1. *Data Cleaning*  
   - Addressed missing values, corrected inconsistencies, and ensured proper data types.  
   - Detected and handled outliers in critical variables such as price, minimum_nights, and reviews_per_month.  
   - Result: A cleaner, more reliable dataset with realistic values, ready for robust analysis.  

2. *Exploratory Data Analysis (EDA)*  
   - Explored *numerical distributions* (price, minimum nights, reviews, availability) and identified skewed patterns.  
   - Analyzed *categorical features* (room types and neighborhood groups), showing that Manhattan and Brooklyn dominate the market.  
   - Investigated *host behavior and availability trends*, highlighting the differences between casual and professional hosts.  
   - Studied *price variations* across neighborhoods and room types, confirming Manhattan’s premium pricing compared to other boroughs.  
   - Conducted *correlation analysis*, which revealed weak relationships between most variables, except for a moderate link between number of reviews and reviews per month.  
   - Geospatial analysis mapped the distribution of listings across NYC, showing clustering in central and high-demand areas.  

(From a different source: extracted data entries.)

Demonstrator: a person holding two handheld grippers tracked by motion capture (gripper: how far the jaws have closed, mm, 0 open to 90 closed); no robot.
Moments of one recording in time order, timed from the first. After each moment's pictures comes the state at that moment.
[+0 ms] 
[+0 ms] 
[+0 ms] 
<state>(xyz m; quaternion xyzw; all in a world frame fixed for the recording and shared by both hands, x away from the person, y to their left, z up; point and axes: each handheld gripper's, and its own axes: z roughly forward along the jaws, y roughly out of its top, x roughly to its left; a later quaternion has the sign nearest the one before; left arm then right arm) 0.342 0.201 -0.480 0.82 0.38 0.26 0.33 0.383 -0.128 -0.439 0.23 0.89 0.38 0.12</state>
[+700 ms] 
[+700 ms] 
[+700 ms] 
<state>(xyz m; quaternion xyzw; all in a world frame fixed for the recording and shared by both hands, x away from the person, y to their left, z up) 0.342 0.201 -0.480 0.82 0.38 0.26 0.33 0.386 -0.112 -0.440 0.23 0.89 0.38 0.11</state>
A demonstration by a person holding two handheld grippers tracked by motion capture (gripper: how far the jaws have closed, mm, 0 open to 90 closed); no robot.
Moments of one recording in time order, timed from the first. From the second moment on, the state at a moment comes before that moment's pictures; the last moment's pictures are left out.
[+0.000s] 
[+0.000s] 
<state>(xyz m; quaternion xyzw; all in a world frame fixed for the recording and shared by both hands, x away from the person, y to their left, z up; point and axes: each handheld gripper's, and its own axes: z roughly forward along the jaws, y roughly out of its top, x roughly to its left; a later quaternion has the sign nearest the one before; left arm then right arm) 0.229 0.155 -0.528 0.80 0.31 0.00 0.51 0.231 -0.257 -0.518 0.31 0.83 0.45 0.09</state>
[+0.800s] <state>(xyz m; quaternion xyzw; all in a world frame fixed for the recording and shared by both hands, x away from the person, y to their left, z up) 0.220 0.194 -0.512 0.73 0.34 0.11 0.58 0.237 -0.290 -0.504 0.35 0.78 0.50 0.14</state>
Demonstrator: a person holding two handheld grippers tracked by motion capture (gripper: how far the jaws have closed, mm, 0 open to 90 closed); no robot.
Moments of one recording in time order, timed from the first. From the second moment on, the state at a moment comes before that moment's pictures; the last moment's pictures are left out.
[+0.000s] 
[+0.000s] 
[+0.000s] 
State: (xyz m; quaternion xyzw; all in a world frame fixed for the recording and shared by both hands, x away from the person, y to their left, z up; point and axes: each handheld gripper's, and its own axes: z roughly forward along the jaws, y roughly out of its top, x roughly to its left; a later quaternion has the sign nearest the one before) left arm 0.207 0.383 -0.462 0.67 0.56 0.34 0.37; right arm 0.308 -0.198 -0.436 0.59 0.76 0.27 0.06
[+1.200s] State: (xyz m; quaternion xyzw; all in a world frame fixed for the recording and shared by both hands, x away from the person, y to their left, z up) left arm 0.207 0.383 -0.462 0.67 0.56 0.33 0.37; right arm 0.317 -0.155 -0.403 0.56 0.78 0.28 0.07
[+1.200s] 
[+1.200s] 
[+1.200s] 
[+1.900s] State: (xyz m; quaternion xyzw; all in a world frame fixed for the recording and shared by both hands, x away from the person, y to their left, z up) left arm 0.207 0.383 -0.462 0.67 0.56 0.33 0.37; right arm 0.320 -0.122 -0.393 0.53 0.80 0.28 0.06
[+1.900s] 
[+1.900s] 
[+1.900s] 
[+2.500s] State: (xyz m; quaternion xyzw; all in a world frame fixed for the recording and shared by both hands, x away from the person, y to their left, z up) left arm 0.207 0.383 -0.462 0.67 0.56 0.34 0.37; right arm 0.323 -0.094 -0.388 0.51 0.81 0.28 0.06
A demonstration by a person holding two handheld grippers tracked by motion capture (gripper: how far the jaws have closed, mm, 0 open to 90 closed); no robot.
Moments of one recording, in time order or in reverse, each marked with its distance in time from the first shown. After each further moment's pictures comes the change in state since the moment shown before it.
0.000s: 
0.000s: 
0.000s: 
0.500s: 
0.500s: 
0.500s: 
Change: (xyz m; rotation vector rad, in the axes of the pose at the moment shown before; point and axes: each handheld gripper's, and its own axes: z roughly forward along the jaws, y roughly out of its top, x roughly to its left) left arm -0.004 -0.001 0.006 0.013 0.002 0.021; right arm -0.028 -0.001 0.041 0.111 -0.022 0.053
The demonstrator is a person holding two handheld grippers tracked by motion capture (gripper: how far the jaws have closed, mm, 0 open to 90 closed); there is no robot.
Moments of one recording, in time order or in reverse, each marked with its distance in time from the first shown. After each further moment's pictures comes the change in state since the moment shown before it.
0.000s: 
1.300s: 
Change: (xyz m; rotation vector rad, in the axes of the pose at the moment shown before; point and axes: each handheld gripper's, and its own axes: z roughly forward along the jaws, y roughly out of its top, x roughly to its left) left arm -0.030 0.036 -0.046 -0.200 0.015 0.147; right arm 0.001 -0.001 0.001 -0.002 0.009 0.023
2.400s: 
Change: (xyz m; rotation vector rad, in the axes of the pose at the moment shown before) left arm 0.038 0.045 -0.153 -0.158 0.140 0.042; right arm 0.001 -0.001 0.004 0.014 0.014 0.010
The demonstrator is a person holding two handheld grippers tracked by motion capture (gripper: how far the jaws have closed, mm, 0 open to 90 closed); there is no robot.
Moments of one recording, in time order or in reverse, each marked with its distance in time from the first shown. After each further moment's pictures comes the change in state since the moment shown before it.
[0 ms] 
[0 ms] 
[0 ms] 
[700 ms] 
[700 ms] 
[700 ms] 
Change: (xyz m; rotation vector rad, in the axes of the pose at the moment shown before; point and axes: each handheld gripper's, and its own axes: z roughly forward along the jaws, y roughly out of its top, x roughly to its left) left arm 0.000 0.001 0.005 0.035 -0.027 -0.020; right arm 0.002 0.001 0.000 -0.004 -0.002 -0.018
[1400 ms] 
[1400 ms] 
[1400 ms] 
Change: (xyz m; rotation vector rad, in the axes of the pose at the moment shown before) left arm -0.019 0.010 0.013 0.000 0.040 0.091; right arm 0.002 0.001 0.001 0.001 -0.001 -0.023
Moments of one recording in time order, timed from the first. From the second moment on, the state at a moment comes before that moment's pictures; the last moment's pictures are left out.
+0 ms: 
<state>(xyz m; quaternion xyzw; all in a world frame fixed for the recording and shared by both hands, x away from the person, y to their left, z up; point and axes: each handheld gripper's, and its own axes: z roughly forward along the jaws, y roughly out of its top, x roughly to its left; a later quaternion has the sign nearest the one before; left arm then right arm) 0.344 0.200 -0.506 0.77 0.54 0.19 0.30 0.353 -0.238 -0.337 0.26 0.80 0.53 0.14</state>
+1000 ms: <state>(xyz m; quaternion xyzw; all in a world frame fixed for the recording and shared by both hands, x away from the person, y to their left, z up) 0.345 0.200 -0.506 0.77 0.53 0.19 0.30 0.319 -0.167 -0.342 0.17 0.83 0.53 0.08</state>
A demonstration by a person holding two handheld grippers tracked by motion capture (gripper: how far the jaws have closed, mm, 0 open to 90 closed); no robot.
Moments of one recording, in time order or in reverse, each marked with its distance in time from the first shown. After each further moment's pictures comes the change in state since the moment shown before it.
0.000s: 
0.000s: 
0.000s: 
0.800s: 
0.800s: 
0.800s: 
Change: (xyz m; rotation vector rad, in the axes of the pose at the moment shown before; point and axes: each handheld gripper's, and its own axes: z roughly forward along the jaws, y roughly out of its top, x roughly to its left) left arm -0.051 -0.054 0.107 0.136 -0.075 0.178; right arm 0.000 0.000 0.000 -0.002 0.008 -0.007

3. *Insights & Future Work*  
   - Derived actionable insights: Manhattan commands the highest prices, entire homes/apartments dominate the market, and most hosts manage a single listing.  
   - Suggested future directions: predictive modeling (price prediction, occupancy forecasting), advanced spatial/temporal analysis, customer segmentation, and policy implications.  

### 📌 Overall Takeaway  
Through systematic data cleaning and comprehensive exploratory analysis, we gained *valuable insights into the dynamics of Airbnb in NYC, including pricing trends, host behavior, and market structure. The study not only enhances understanding of the current market but also establishes a strong foundation for **future predictive modeling and advanced analytics. By bridging descriptive insights with predictive potential, this project demonstrates the power of data science in shaping smarter decisions for **hosts, policymakers, and travelers alike*.